Personal information
- Born: November 9, 2002 (age 23)
- Listed height: 6 ft 3 in (1.91 m)
- Listed weight: 195 lb (88 kg)

Career information
- High school: East Union (Manteca, California)
- College: Modesto JC (2021) Sacramento State (2022–2024) Houston (2025)
- NFL draft: 2026: undrafted

Career history
- Kansas City Chiefs (2026)*;
- * Offseason or practice squad member only

= Zelmar Vedder =

American football player (born 2002)

Zelmar "Z" Vedder (born November 9, 2002) is an American professional football cornerback.
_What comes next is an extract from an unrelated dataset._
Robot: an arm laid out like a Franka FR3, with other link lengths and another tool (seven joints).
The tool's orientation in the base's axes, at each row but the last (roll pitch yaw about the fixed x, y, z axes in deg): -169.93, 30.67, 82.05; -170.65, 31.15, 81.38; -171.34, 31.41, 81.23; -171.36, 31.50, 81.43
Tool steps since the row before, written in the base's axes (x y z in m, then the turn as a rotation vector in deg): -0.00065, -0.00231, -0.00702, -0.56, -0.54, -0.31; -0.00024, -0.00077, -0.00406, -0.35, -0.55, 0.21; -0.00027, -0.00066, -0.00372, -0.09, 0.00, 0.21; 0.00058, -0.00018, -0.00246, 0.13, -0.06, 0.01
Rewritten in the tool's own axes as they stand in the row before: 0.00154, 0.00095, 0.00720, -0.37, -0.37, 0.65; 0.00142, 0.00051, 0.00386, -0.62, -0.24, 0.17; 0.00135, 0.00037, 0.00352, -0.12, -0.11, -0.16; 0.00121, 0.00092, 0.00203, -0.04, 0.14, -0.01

He played college football for the Modesto Pirates, Sacramento State Hornets, and Houston Cougars.

==Early life==
Vedder was born as one of two children to Yolanda Dixon. His father David Vedder played college football at Temple (1982-1986). Vedder's older brother Christopher played college football for San Jose State from 2004-2006 before playing professionally for the Miami Dolphins from 2006-2008 and San Jose SaberCats from 2008-2011. Standing tall and weighing 175 lb, Vedder was a two-sport athlete in high school, playing both point guard and shooting guard positions for the East Union Lancers basketball team. On the East Union Lancers football team, Vedder played cornerback, slotback and wide receiver. He earned All-Valley Oak League honors and was named the team Most Valuable Player. He graduated in 2021.

==College career==
===Modesto Junior College===
Vedder enrolled at Modesto Junior College where he aided the Pirates football team in finishing the 2021 season with an 8-3 record.

===Sacramento State===
In 2022, Vedder transferred to Sacramento State where he redshirted the season to recover from a knee injury. He joined the field as a cornerback with the Hornets in all 13 games of the 2023 season. He finished his debut season with two starts, 14 total tackles, including nine solos, and one pass breakup. During the 2024 season, Vedder started 10 of 11 games finishing with 44 total tackles, including 33 solos, one forced fumble, one interception and eight pass breakups. While at Sacramento, he majored in communications.

===Houston===
Vedder transferred to the University of Houston where he played his senior season. He joined the Houston Cougars as a defensive back for the 2025 season. After playing in all 13 games, Vedder finished third on the team with seven pass breakups and was named part of the Academic All-Big 12 Team.

==Professional career==

Vedder signed with the Kansas City Chiefs as an undrafted free agent following the 2026 NFL draft. On August 30, 2026, he was waived as part of final roster cuts.

Pre-draft measurables
| Height | Weight | Arm length | Hand span | Wingspan | 40-yard dash | 10-yard split | 20-yard split | 20-yard shuttle | Three-cone drill | Vertical jump | Broad jump | Bench press |
| 6 ft 0+1⁄2 in (1.84 m) | 192 lb (87 kg) | 31+3⁄4 in (0.81 m) | 9+1⁄2 in (0.24 m) | 6 ft 5+5⁄8 in (1.97 m) | 4.51 s | 1.57 s | 2.56 s | 4.19 s | 6.90 s | 39.5 in (1.00 m) | 10 ft 10 in (3.30 m) | 10 reps |
All values from Pro Day

==Personal life==
Vedders enjoys bowling, playing video games and content creation.